◆ Exercise details:
Where the records hold the string "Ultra", show the whole line it sits on.

Stored data entries:
=-=-=-=-=

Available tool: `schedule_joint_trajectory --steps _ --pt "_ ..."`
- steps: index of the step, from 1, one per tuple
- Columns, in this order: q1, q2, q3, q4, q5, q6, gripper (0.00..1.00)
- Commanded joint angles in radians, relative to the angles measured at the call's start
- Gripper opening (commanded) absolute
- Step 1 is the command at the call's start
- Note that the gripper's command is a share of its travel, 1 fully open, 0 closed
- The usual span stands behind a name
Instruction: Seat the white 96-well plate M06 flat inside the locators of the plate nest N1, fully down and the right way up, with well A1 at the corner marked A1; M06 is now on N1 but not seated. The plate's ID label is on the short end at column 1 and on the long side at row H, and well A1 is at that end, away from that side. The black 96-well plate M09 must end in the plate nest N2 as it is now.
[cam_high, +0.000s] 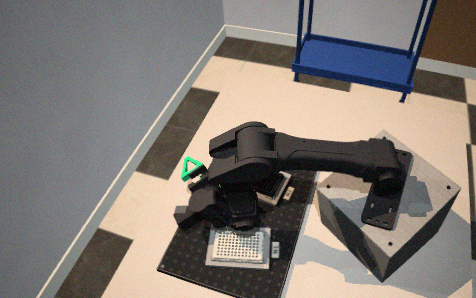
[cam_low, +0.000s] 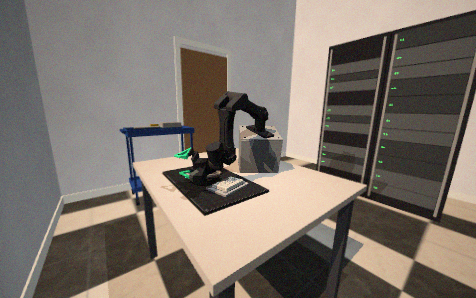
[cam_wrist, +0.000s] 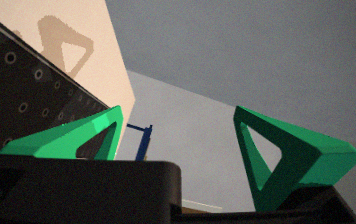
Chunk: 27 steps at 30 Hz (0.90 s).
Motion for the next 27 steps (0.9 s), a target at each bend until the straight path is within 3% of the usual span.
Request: schedule_joint_trajectory --steps 1,17,18,19,22,23,26,27 --pt "-0.005 -0.021 0.004 0.010 0.007 0.006 1.00" --pt "-0.005 -0.021 0.004 0.010 0.007 0.006 1.00" --pt "-0.019 -0.058 -0.034 -0.055 -0.030 0.054 1.00" --pt "-0.023 -0.072 -0.032 -0.072 -0.036 0.058 1.00" --pt "-0.028 -0.088 0.018 -0.092 -0.041 0.055 1.00" --pt "-0.037 -0.126 -0.038 -0.157 -0.070 0.103 1.00" --pt "-0.043 -0.142 0.011 -0.179 -0.078 0.104 1.00" --pt "-0.052 -0.180 -0.041 -0.244 -0.106 0.150 1.00"
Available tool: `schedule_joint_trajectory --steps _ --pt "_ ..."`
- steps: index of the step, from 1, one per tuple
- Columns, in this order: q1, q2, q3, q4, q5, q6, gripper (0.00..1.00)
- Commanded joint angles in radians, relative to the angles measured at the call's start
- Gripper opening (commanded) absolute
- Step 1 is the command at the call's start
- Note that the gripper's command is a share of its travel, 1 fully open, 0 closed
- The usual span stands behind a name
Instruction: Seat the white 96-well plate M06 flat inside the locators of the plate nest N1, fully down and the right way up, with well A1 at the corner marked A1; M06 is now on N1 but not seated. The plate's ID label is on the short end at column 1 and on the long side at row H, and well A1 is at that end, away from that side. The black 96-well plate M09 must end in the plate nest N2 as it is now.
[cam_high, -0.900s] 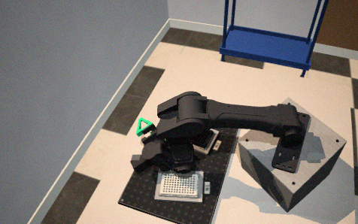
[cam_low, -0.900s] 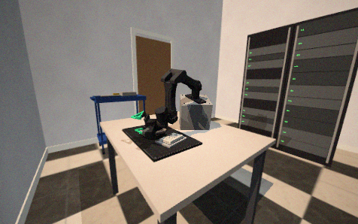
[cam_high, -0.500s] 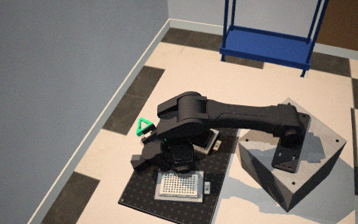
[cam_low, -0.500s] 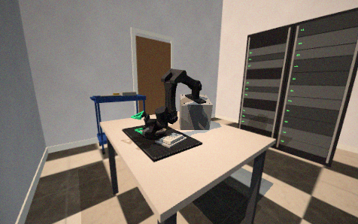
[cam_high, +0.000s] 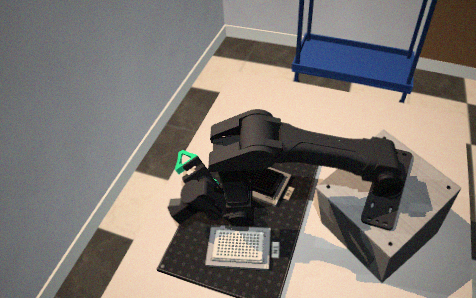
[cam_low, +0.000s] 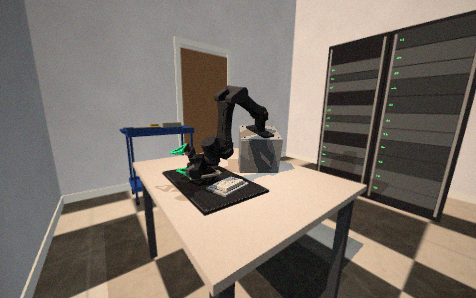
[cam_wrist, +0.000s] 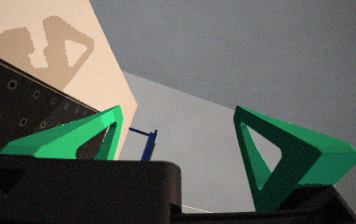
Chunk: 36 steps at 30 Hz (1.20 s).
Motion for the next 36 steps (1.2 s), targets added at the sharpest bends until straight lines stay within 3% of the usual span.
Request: schedule_joint_trajectory --steps 1,4,7,12,14,15,19,24,26,27,29,31,32,33,34,35,36 --pt "-0.026 -0.096 -0.016 -0.117 -0.048 0.079 1.00" --pt "-0.051 -0.187 -0.033 -0.269 -0.111 0.170 1.00" --pt "-0.057 -0.205 -0.023 -0.293 -0.121 0.177 1.00" --pt "-0.105 -0.378 -0.048 -0.599 -0.247 0.362 1.00" --pt "-0.122 -0.433 -0.020 -0.691 -0.286 0.411 1.00" --pt "-0.129 -0.457 -0.051 -0.723 -0.301 0.426 1.00" --pt "-0.160 -0.560 -0.061 -0.900 -0.374 0.524 1.00" --pt "-0.163 -0.583 -0.078 -0.904 -0.378 0.520 1.00" --pt "-0.144 -0.553 -0.077 -0.904 -0.378 0.520 1.00" --pt "-0.172 -0.608 -0.047 -0.955 -0.398 0.551 1.00" --pt "-0.188 -0.655 -0.027 -1.055 -0.439 0.610 1.00" --pt "-0.195 -0.690 -0.090 -1.078 -0.451 0.618 1.00" --pt "-0.195 -0.690 -0.091 -1.078 -0.451 0.618 1.00" --pt "-0.202 -0.711 -0.043 -1.127 -0.470 0.647 1.00" --pt "-0.209 -0.731 -0.043 -1.164 -0.487 0.668 1.00" --pt "-0.210 -0.744 -0.097 -1.165 -0.487 0.667 1.00" --pt "-0.217 -0.763 -0.052 -1.212 -0.506 0.695 1.00"
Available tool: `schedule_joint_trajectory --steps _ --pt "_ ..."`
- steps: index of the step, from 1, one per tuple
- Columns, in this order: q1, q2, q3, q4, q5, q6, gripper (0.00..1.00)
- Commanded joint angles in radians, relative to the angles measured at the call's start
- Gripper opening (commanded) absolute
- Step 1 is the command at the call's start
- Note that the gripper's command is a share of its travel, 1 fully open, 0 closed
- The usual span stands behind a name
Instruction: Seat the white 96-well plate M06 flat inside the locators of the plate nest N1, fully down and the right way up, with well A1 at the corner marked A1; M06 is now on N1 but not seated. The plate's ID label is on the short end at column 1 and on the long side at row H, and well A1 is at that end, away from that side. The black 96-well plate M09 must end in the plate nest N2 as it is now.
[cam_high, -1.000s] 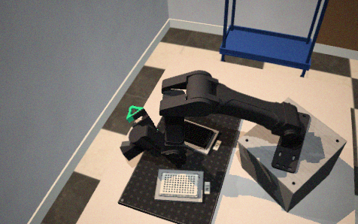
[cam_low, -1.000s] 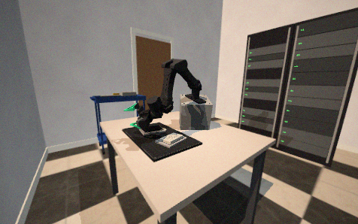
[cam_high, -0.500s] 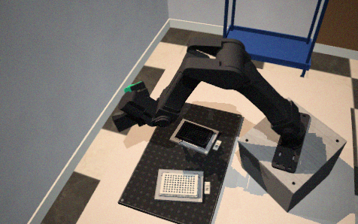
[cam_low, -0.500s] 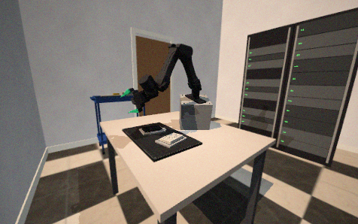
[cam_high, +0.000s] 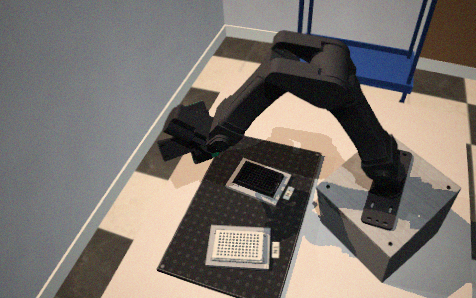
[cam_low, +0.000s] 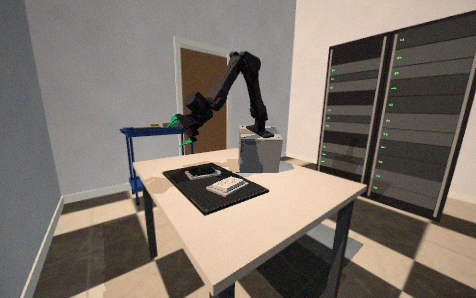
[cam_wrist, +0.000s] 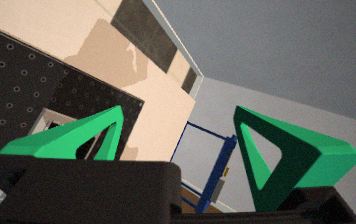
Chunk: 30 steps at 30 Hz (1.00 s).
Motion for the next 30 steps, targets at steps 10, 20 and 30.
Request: schedule_joint_trajectory --steps 10,20,30 --pt "-0.058 -0.211 -0.033 -0.325 -0.134 0.198 1.00" --pt "-0.089 -0.325 -0.051 -0.501 -0.207 0.296 1.00" --pt "-0.119 -0.433 -0.064 -0.676 -0.281 0.394 1.00"
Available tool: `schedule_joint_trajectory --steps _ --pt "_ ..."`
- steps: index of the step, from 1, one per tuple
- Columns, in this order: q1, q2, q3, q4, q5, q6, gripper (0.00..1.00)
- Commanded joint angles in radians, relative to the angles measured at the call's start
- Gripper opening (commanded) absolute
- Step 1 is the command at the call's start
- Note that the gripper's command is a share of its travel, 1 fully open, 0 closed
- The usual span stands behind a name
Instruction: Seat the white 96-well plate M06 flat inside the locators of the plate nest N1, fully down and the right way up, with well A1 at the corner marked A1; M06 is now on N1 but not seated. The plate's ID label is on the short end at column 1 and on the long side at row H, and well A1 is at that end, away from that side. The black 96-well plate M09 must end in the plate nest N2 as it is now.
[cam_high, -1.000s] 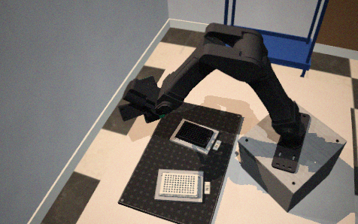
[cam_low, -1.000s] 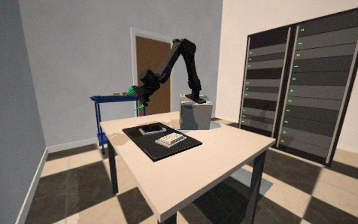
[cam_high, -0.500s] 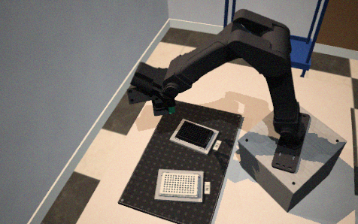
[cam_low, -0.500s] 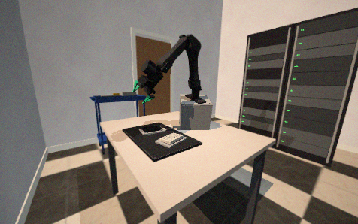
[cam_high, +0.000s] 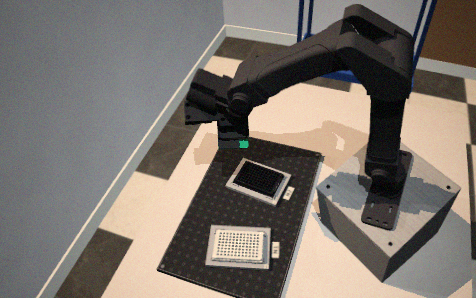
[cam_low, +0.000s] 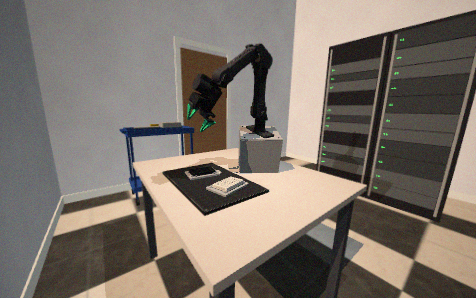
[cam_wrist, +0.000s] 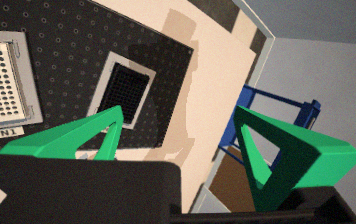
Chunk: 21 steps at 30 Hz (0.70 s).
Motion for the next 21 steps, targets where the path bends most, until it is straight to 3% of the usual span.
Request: schedule_joint_trajectory --steps 1,2,3,4,5,6,7,10,13,14,15,18,19,21 --pt "-0.015 -0.077 -0.021 -0.076 -0.026 0.051 1.00" --pt "-0.022 -0.084 0.030 -0.111 -0.043 0.073 1.00" --pt "-0.030 -0.091 0.039 -0.145 -0.060 0.095 1.00" --pt "-0.030 -0.108 0.030 -0.156 -0.063 0.099 1.00" --pt "-0.030 -0.128 -0.026 -0.163 -0.063 0.100 1.00" --pt "-0.030 -0.130 -0.028 -0.164 -0.063 0.100 1.00" --pt "-0.037 -0.137 0.024 -0.197 -0.079 0.122 1.00" --pt "-0.045 -0.143 0.032 -0.229 -0.096 0.143 1.00" --pt "-0.044 -0.184 -0.034 -0.251 -0.099 0.149 1.00" --pt "-0.053 -0.189 0.017 -0.282 -0.115 0.170 1.00" --pt "-0.061 -0.194 0.025 -0.313 -0.132 0.190 1.00" --pt "-0.060 -0.238 -0.041 -0.338 -0.136 0.198 1.00" --pt "-0.068 -0.242 0.010 -0.368 -0.152 0.218 1.00" --pt "-0.078 -0.261 0.012 -0.412 -0.173 0.245 1.00"
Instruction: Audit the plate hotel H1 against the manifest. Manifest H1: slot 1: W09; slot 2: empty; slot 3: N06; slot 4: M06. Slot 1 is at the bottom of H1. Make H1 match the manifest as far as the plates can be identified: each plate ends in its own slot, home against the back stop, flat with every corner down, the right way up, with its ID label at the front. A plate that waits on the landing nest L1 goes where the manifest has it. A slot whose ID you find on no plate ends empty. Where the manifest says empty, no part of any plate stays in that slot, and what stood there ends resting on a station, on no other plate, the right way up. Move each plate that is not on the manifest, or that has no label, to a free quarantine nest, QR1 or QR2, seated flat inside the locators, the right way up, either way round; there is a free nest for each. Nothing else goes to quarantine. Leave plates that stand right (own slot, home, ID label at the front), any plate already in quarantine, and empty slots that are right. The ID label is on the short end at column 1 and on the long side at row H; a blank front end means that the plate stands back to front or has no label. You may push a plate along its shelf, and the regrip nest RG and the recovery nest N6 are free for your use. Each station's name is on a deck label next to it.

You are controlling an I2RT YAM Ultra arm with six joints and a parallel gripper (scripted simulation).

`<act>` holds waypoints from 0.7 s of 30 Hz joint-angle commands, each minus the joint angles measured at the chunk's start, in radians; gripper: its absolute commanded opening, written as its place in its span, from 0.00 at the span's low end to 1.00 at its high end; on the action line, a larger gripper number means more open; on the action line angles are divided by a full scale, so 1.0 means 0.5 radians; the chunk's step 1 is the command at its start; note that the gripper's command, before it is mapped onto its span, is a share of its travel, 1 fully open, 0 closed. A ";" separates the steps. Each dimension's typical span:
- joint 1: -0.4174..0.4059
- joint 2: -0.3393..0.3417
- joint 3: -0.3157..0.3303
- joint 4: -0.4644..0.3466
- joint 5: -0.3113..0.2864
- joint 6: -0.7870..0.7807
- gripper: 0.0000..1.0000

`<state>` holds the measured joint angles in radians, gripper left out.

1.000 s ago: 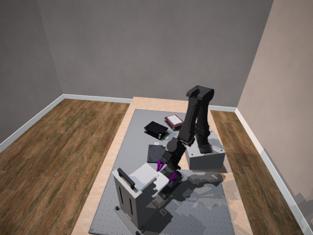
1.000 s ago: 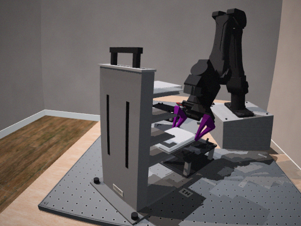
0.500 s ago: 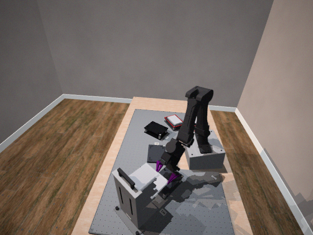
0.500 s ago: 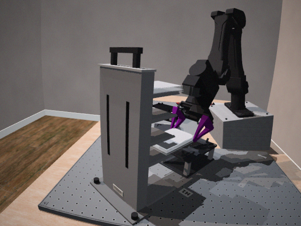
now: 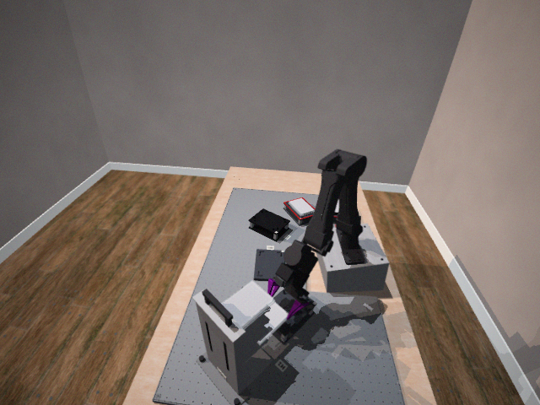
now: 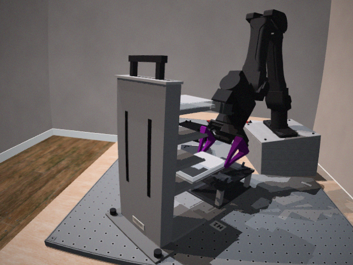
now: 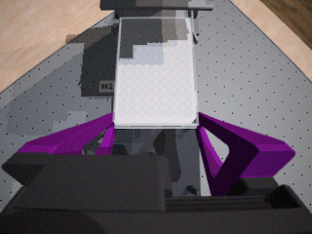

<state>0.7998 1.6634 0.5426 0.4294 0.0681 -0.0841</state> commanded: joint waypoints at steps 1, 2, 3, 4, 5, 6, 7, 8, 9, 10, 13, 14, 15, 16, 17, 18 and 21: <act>0.000 -0.003 0.040 0.037 -0.002 0.000 0.86; 0.000 0.002 0.045 0.037 -0.002 0.000 0.86; 0.000 0.007 0.050 0.037 -0.002 0.000 0.86; 0.000 0.012 0.055 0.037 -0.002 0.000 0.86; 0.000 0.017 0.060 0.037 -0.002 0.000 0.86; 0.000 0.017 0.060 0.037 -0.002 0.000 0.86; 0.000 0.017 0.060 0.037 -0.002 0.000 0.86; 0.000 0.022 0.065 0.038 -0.002 0.000 0.86; 0.000 0.028 0.069 0.038 -0.002 0.000 0.86; 0.000 0.033 0.074 0.039 -0.003 0.000 0.86; -0.001 0.049 0.089 0.039 -0.003 0.000 0.86; -0.001 0.054 0.094 0.039 -0.003 0.000 0.86; -0.001 0.058 0.100 0.039 -0.003 0.000 0.86; -0.001 0.063 0.105 0.039 -0.003 0.000 0.86; -0.001 0.068 0.110 0.038 -0.003 0.000 0.86; -0.001 0.073 0.115 0.038 -0.003 0.000 0.86; -0.001 0.087 0.130 0.037 -0.003 -0.001 0.86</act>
<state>0.7990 1.7111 0.5911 0.4305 0.0673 -0.0841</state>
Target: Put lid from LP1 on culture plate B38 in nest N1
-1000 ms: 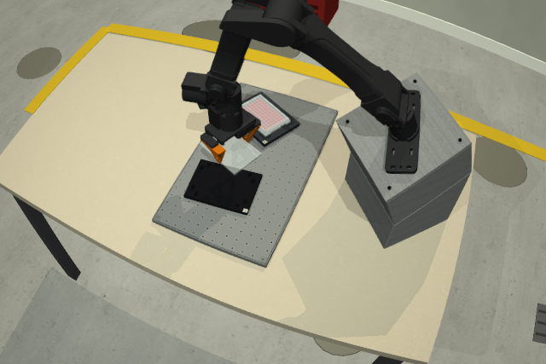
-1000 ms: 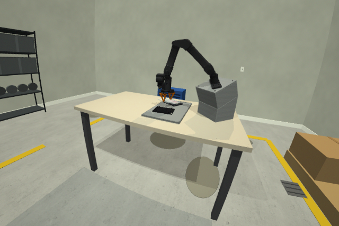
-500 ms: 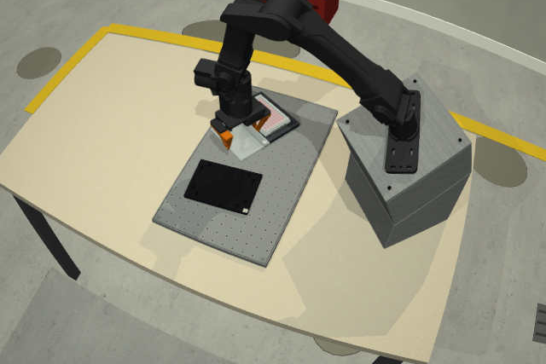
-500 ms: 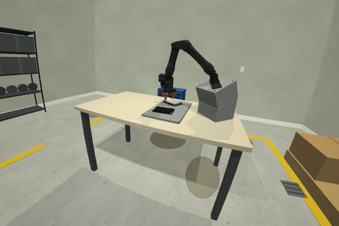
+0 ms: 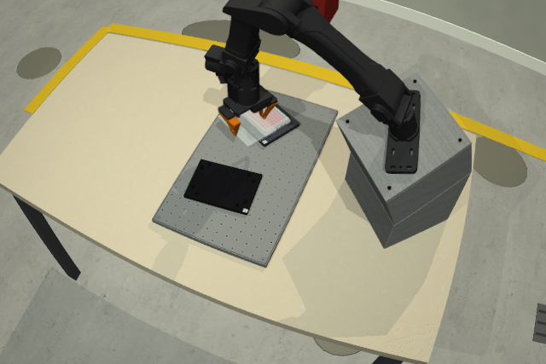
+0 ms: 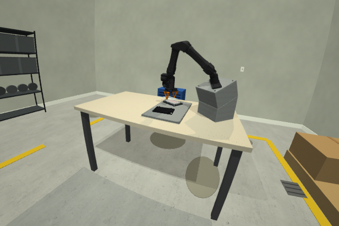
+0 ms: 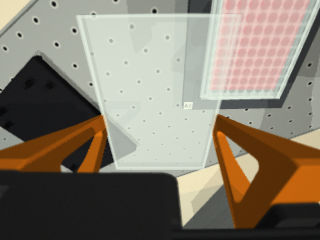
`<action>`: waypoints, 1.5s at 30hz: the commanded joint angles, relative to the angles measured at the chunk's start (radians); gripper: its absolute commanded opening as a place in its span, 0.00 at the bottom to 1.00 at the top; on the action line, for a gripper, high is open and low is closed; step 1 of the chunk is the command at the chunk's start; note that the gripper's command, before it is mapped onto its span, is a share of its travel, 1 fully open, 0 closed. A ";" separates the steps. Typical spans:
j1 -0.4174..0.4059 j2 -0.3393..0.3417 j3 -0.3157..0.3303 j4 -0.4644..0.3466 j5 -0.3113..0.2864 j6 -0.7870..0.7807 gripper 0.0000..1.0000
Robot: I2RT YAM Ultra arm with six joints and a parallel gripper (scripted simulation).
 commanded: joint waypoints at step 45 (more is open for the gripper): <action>-0.249 0.141 0.208 -0.078 -0.056 -0.268 0.00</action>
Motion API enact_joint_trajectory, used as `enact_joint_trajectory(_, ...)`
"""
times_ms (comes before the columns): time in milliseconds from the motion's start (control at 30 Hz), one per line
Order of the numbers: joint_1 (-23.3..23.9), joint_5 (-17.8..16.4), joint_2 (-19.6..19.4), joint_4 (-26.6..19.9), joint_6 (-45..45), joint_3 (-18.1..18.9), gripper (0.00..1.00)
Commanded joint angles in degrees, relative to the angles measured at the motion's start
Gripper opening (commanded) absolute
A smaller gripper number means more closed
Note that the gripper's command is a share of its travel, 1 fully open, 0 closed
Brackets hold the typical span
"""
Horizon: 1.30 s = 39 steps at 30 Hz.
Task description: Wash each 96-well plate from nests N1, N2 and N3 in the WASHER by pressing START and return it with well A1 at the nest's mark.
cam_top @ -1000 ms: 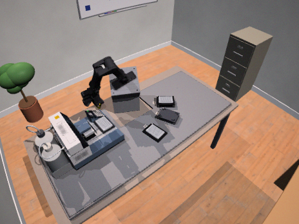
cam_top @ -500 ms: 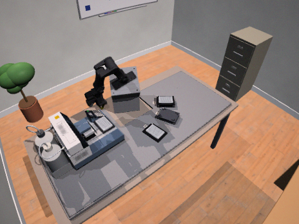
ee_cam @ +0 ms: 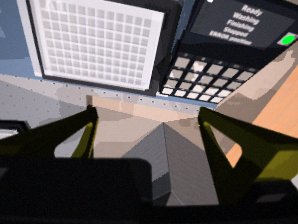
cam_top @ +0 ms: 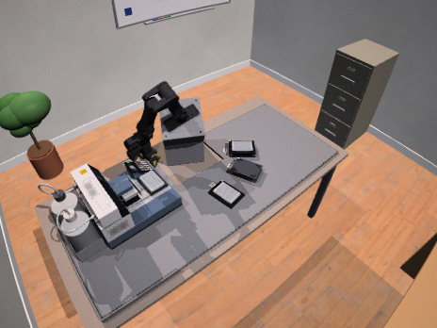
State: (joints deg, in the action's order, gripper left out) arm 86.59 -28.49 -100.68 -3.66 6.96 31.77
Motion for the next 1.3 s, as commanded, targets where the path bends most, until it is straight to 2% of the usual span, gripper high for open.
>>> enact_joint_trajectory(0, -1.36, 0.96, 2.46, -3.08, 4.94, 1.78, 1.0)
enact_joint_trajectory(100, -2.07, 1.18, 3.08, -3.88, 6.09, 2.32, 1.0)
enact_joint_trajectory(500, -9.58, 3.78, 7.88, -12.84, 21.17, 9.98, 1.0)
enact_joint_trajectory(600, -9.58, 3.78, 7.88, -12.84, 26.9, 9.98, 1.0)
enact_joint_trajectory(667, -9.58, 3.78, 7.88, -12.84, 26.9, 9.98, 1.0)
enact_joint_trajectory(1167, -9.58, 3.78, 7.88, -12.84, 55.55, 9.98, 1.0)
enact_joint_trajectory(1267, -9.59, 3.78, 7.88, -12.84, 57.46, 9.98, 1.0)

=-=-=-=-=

◆ Result of the task:
You are controlling an I2RT YAM Ultra arm with six joints and a parallel gripper (scripted simulation).
Robot: I2RT YAM Ultra arm with six joints and a parallel gripper (scripted simulation).

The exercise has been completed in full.